*THE TASK*:
Pick every line out of the entries below that holds the string "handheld", and report them.

Dataset entries
● ● ● ●
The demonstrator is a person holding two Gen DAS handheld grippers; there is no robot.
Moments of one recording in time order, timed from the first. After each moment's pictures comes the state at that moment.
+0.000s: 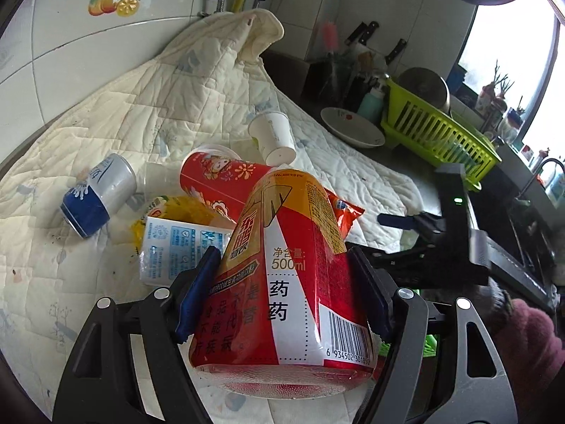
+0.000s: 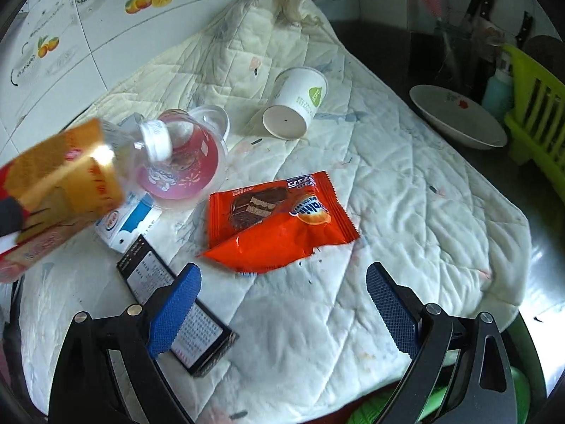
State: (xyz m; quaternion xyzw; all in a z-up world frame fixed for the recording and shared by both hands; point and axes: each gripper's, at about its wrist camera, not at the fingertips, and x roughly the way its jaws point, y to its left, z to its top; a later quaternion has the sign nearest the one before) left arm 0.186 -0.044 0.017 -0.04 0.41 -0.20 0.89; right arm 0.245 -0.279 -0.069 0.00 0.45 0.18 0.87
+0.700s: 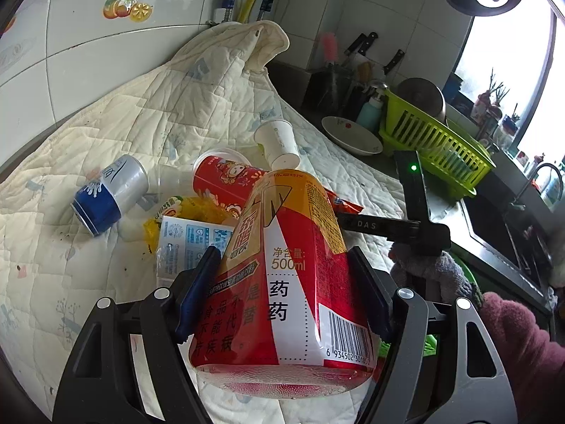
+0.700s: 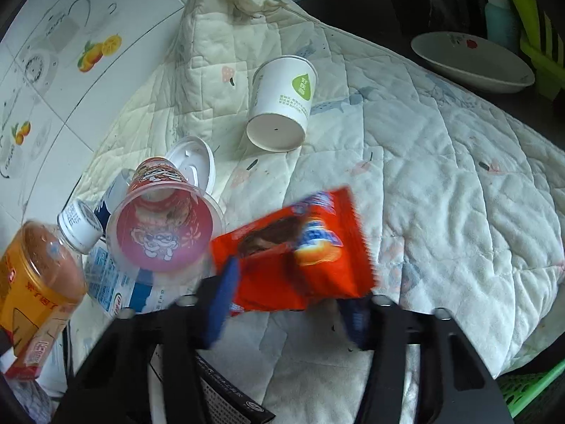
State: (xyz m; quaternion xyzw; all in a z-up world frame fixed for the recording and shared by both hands) left arm 0.175 -0.025 0.020 -0.05 0.40 -0.21 0.89; right arm 0.298 -0.282 -0.093 0.17 0.47 0.19 0.85
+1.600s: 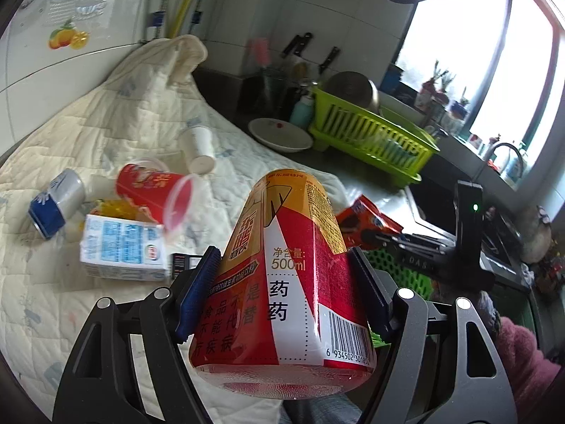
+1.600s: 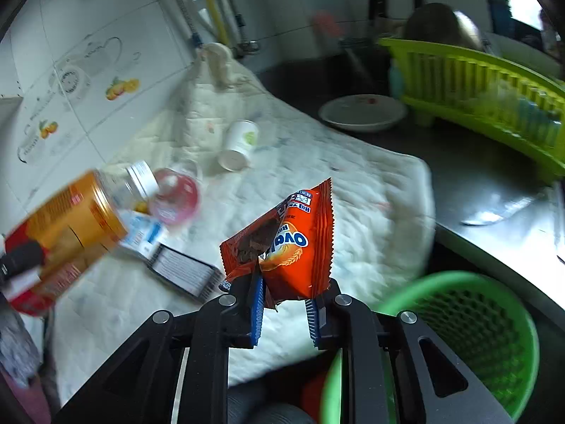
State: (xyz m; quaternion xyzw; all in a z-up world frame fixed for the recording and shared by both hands) left arm 0.114 -0.092 0.042 -0.04 0.37 -0.30 0.88; right arm 0.119 -0.372 -0.022 0.11 0.38 0.09 0.91
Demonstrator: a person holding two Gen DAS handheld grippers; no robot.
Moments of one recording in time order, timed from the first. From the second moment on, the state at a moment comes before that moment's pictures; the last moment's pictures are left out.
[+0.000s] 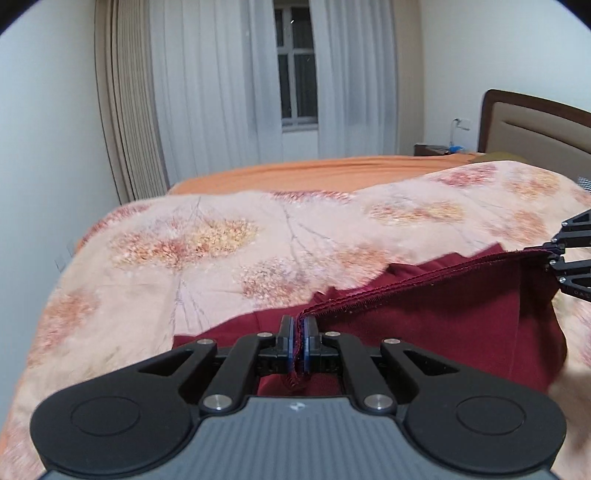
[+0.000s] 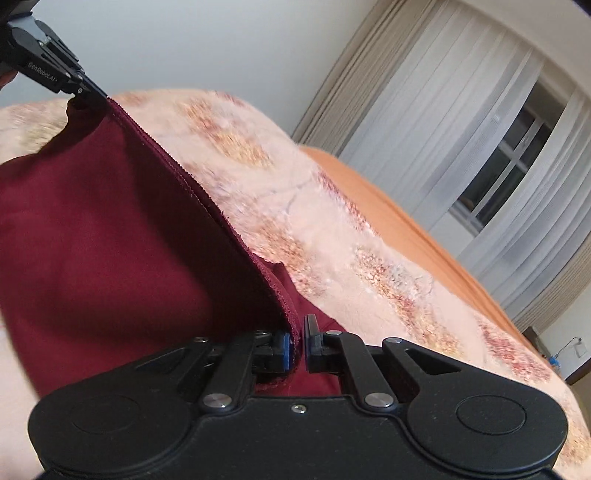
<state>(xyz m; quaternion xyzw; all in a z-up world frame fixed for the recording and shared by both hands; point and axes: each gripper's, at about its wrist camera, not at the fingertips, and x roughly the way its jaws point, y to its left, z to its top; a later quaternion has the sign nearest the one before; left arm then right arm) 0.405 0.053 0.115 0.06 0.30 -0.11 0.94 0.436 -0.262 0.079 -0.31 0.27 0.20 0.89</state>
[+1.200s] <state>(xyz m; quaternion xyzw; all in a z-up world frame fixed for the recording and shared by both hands) 0.493 0.084 0.013 -0.01 0.34 -0.01 0.94 0.605 -0.318 0.011 -0.03 0.41 0.11 0.91</state>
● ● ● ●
*EXERCISE ANSWER*:
The demonstrator is a person holding two Gen DAS handheld grippers; there is no robot.
Demonstrator: a person holding two Gen DAS handheld grippers; no robot.

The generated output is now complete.